LIB 122: Week 3 (January 28, 2014)

Today we discussed some general rules that an archivist should consider when deciding which metadata schemas or elements to use on given project. I made a checklist based on the content of Marie Kennedy’s 2008 article on the Texas Digital Library website, “Nine questions to guide you inchoosing a metadata schema”. I liked the way that the article used examples from the University of Southern California medical library’s digital collection to demonstrate the points. Questions like, who will be using the collection, or do you have the funding to maintain the metadata over time seem impossible to answer for a small community archive. I would definitely use this article at the onset of a project to indicate the great deal of human and financial resources that need to go into the endeavor, but in the back of my mind, I would be prepared to have “unknown” as an answer and make other concessions. Other concepts like NISO standards, and consistent data entry protocols should be in place regardless of the institutional structure. 

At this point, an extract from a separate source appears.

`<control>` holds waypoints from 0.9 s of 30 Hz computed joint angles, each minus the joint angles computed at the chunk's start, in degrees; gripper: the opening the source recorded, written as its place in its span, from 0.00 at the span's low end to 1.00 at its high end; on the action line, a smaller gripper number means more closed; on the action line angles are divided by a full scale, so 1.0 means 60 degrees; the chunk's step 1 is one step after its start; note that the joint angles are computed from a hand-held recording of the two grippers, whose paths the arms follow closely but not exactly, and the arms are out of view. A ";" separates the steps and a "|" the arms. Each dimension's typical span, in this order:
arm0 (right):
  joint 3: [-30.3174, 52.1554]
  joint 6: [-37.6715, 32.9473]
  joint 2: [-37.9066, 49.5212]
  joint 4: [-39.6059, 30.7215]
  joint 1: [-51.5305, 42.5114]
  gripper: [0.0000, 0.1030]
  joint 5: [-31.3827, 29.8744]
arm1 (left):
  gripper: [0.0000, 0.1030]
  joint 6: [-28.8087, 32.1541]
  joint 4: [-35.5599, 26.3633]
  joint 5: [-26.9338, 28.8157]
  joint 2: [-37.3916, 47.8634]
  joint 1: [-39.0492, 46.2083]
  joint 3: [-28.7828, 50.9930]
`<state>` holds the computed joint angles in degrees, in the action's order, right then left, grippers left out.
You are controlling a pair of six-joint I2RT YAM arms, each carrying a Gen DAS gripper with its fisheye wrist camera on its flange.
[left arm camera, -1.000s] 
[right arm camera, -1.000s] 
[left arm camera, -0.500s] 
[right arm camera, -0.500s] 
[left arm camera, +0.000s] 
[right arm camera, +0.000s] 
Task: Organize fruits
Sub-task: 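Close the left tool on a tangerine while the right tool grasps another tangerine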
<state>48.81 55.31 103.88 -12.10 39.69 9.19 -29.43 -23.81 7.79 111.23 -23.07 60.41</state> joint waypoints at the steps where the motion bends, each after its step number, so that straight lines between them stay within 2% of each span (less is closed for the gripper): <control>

In class, we also discussed the “One to One Principle” in terms of metadata records. In the past, I had learned about it in terms of FRBR (Functional Requirements for Bibliographic Records), with a memorable, albeit foggy understanding of what could be done in describing Mary Shelley’s Frankenstein as a book, a movie, and an audiobook. Similar to metadata records, all related but conceptually different entities should be represented by separate records. In other words, the container matters. A digital object should have a separate record than the analog object, even though the intellectual content is the same. We can use the “dc: source” or “dc: relation” elements to explain what the record in question is referring to. Linda mentioned how this concept is becoming increasingly important as large databases like WorldCat had been full of description for analog objects for a long time; with the influx of digital objects (often with similar intellectual content) catalogers need to be clear about what they are describing within the record. Is this a book at my local library about Anne Frank, or an e-book that I can access online, certain metadata fields should make this distinction, when the title, subject or date fields are all the same.